高所恐怖症のH子ちゃんには、少々酷な『トーミの頭』の最先端の岩。
『トーミの頭』の最先端の岩の上でVサインをして写真に収まりながら、3人のうちの一人Hちゃん曰く。
『H子ちゃんがいたら、高所恐怖症の彼女のことだから、きっと、この場所で腰を引いて、這いつくばっちゃうかもよ』
『そうだ、そうだ』と打てば響くような反応がみんなから返って来る。
また、黒斑山の頂上から浅間山の雄大な眺めをバックに記念写真を撮った時も、『彼女にこの景色を見せたかったな』と言う声が期せずして上がる。
幼なじみの山歩きのメンバーで『紅一点』のH子ちゃんが、体調を崩して今回の山歩きに参加していない。
黒斑山に向かう車中の話題は、
『我々にはわからないストレスがあって、それが引き金になったのかもね』
『辛抱強い彼女のこと、きっと我慢し過ぎたんだよ』
『健康に自信があったのが、かえって仇になったかもね』
等々、もっぱらH子ちゃんの健康についての話しであった。
彼女が体調を崩したという知らせがあったのは、ほぼ1か月前のこと。
しかも、当分の間、山歩きなどの運動は自粛して下さいとドクター・ストップがかかったとのこと。
寝耳に水の知らせだった。
この歳になっても健康診断の結果が『オールA』という、元気印の元祖のようなH子ちゃん、険しい上り下りもものともせずに歩き通してしまう男勝りの健脚ぶりを発揮していた、あのH子ちゃんが、選りによってドクター・ストップで戦線離脱になるなんて、と絶句であった。
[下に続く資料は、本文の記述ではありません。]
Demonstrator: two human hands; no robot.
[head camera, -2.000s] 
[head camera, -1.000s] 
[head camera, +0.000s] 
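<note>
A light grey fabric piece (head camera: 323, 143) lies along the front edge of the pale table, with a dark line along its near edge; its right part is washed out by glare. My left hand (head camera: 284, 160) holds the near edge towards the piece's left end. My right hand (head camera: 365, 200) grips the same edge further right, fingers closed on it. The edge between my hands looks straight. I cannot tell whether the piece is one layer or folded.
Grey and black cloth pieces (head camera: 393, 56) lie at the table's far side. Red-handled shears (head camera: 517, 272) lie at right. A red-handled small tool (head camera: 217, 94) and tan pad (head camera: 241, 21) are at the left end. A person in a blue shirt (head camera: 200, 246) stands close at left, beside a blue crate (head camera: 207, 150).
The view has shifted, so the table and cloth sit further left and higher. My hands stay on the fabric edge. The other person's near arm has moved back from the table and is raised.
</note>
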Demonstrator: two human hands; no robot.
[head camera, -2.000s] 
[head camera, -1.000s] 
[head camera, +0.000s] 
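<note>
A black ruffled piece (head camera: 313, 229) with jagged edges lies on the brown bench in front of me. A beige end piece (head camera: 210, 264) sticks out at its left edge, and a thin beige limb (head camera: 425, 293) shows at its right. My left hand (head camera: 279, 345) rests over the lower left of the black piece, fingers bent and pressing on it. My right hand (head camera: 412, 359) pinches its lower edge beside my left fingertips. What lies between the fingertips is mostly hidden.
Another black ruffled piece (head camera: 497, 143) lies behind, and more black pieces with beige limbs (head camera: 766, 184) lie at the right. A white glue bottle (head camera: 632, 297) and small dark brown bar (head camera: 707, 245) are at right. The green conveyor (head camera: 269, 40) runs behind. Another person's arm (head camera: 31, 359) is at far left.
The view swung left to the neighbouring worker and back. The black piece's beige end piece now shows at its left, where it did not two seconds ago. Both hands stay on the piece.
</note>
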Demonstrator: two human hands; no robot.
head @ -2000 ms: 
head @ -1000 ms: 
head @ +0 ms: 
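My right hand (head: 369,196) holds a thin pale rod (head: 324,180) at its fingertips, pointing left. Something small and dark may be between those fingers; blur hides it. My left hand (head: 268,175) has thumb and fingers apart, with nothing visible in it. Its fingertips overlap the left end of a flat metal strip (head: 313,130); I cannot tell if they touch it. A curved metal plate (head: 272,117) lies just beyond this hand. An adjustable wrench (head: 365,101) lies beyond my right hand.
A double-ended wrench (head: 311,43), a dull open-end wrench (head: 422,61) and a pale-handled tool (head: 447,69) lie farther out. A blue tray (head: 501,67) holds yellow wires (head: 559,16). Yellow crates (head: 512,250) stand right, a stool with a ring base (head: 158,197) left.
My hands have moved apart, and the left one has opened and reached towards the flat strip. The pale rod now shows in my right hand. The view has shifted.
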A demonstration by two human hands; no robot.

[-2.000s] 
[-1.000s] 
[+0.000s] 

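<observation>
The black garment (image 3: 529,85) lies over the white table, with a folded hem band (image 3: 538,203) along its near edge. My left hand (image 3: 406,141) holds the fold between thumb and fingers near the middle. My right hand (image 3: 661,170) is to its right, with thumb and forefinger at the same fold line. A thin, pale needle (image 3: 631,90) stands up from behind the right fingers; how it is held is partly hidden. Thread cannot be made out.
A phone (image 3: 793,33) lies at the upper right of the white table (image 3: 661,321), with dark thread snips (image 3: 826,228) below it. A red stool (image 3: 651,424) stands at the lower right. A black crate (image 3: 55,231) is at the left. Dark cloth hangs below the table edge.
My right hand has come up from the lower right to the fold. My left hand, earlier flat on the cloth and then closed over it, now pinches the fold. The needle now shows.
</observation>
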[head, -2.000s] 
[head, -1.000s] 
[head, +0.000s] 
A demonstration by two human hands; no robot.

同時に、これは『少し休みなさい』という彼女へのシグナルでもあると思えて、焦らずにゆっくりと休養して、英気を養い、再び戦列復帰することを切に祈った次第である。
『秋になって、すずしくなったら、みんなで彼女を食事に誘うことにしようや』と帰りの車の中で、話し合った。
我が幼なじみたちは、みんな心根のやさしい男たちである。